After a bruising encounter with Gurt a year or so ago, the petty criminal and methamphetamine addict had found religion and cure in the Fulton County jail. Once out, he had turned up on the Reilly doorstep to make amends. Instead, he had taken a bullet meant for Lang. That and his ability to fix about anything with moving parts won him a place in the household as maintenance man, part-time nanny, yard keeper and general Keeper of the Palace, never mind that a six-foot black man with shoulder length dreadlocks drew more attention in WASPish Ansley Park than would a wagon of Gypsies.
Well, maybe at least as much.
Gurt paid him slightly more than the cost of the pool and landscape services he had replaced, neither of which provided baby-sitting, plus three meals a day and a room in the pool house. The latter he kept scrupulously clean. Lang’s only complaint was the man’s abstinence.
Lang didn’t completely trust anyone who didn’t drink.
Leon, though, was fast proving an exception.
Two hours ago, Leon had turned off the lights in his room and pulled the covers up. Just before shutting his eyes, something caught his attention: Automobile headlights that seemed to pull up in front of the main house before going out.
He couldn’t be sure because the house itself blocked his view of the street, limiting it to that place the driveway intersected Lafayette Drive. But he had seen the lights. Lang and Gurt were out of town with Manfred for Spring Beak, leaving Leon and Grumps as the only residents. He was almost equally certain anyone prowling about at midnight wasn’t up to anything beneficial.
He had good reason for the opinion: Since he had known Gurt and Lang, there had been two home invasions. Make that two attempted home invasions. He had arrived just in time to get shot during the first. The second . . . Well, let’s say breakin
g into that house wasn’t going to end well for whoever did the breaking.
He reached for the cell phone beside the bed, his first impulse being to alert Lang. No.
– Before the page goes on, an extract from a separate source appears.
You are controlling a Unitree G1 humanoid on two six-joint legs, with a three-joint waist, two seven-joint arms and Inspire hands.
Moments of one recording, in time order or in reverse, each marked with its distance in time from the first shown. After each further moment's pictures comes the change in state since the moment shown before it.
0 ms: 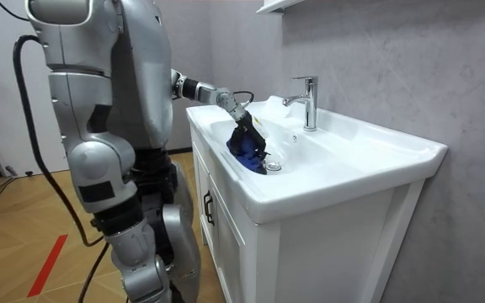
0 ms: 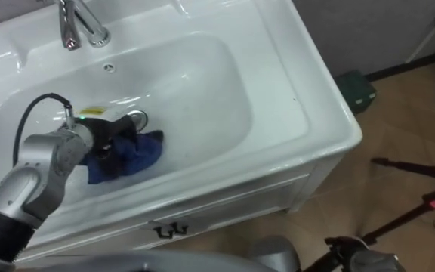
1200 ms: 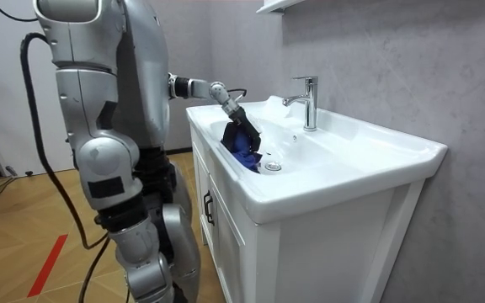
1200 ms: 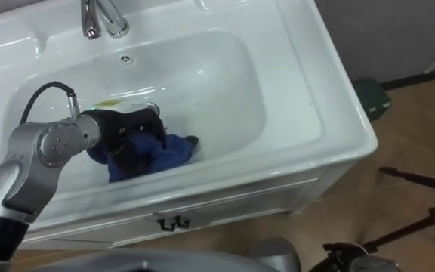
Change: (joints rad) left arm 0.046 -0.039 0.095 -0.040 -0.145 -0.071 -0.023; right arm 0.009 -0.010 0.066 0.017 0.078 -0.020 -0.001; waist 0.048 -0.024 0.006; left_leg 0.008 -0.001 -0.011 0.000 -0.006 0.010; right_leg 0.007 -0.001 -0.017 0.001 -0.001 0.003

What if this were just some late-night reveler pulling over to the curb to relieve himself? He’d look pretty foolish.
The room was illuminated only by the photosensitive pool lights still on. He glanced around it.
The closest thing to a weapon he saw was the long-handled net used to scoop up objects too large for the automatic sweeper. Like the tennis balls Manfred and Grumps played with but rarely took with them when finished. At least twice last summer Leon had had to disassemble the pool’s pump and filtration system to retrieve a furry, chartreuse ball.
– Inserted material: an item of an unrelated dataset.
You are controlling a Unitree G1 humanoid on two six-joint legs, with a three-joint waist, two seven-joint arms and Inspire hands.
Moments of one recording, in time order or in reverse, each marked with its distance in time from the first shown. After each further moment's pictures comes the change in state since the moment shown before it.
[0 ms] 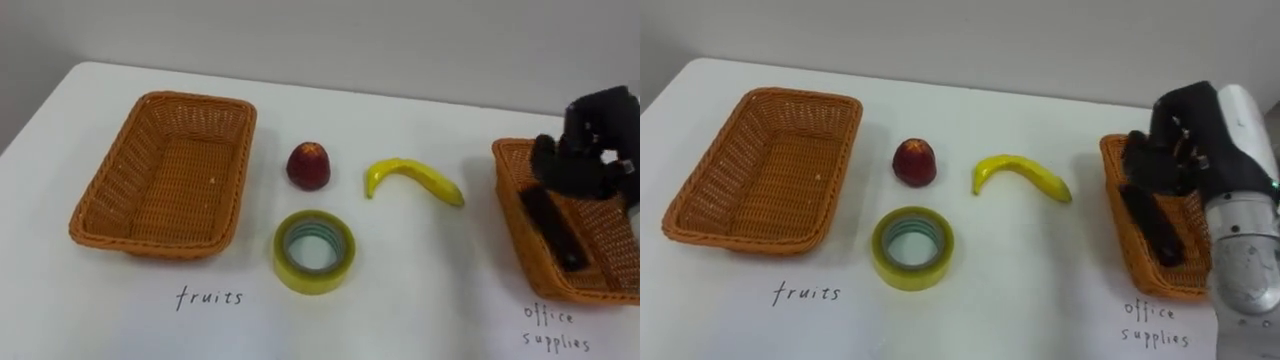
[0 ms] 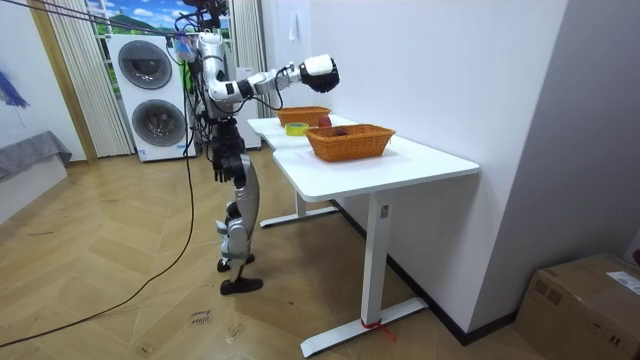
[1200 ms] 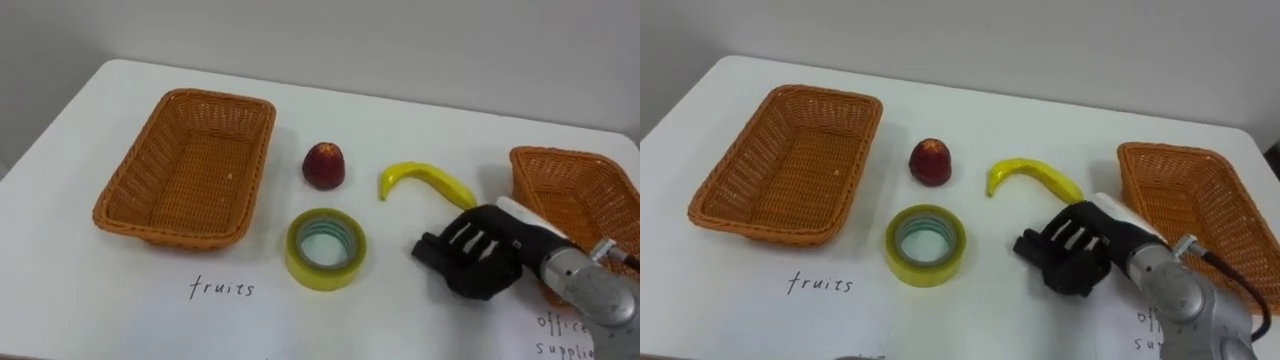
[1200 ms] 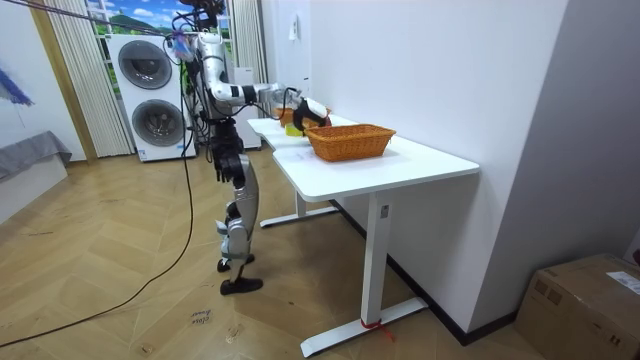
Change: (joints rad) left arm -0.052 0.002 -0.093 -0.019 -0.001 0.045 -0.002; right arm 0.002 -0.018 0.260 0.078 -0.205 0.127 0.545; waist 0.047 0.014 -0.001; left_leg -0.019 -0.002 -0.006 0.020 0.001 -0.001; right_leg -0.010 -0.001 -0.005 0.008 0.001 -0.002
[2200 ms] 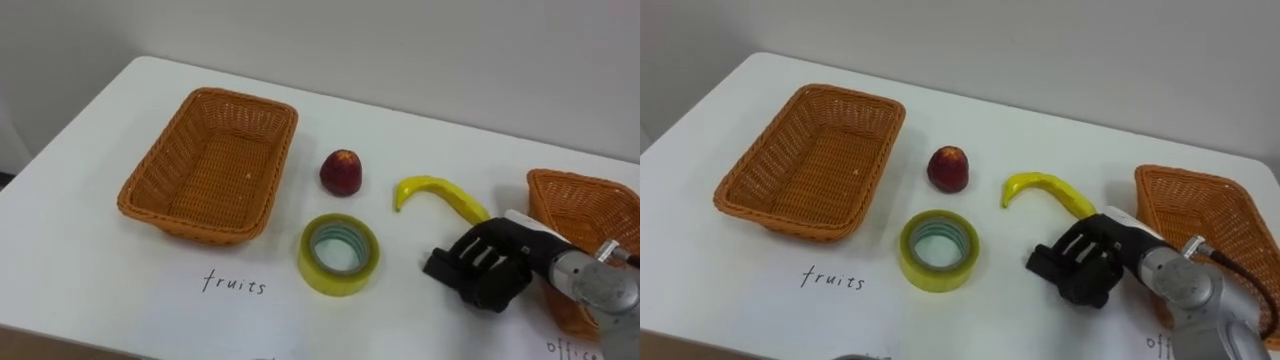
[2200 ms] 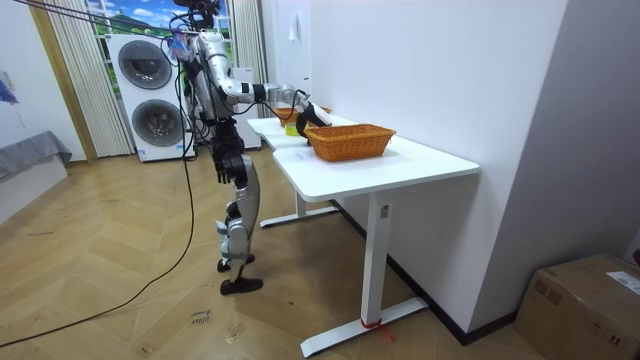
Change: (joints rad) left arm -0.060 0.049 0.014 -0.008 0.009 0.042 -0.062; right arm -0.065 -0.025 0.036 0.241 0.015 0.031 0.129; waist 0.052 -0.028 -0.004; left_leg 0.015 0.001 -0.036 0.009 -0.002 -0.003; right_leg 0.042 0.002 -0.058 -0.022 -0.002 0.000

He got out of bed as quietly as possible as if someone in a car fifty yards away might be able to hear. Armed with the net, he opened the door just wide enough to slip outside just like he had seen agent Jack Bauer do a hundred times on 24 Hours. Ghostly shadows cast by the pool lights through ever=circulating water shimmered across the lawn. Twice before he reached the back of the house Leon was certain he saw something move only to be mistaken.
It was then he realized he was barefoot. He could only hope one of Grumps’ surprises wasn’t awaiting him in the dark. Jack Bauer never had that problem.
Flattening himself against the side of the house, he edged toward the front and the orange hue of sodium vapor street lights, the long handle of the net held at the ready.
He heard a car door open. Peeking around a corner of the house, he noted no interior light went on with the door open. That was suspicious enough. He was almost certain this morning he had seen the completely vanilla Ford Taurus parked across the street despite the no parking signs. In Ansley Park, Ford Taruses were less common than BMW’s, Volvo’s, Mercedes and any range of child, dog and grocery friendly SUVs.
Two men got out. At least Leon thought they were men. Both dressed in black complete with ski masks, the space for the eyes pale in the early-morning darkness. They skirted the puddles of light from the street lamps, hunched over as though moving against a headwind.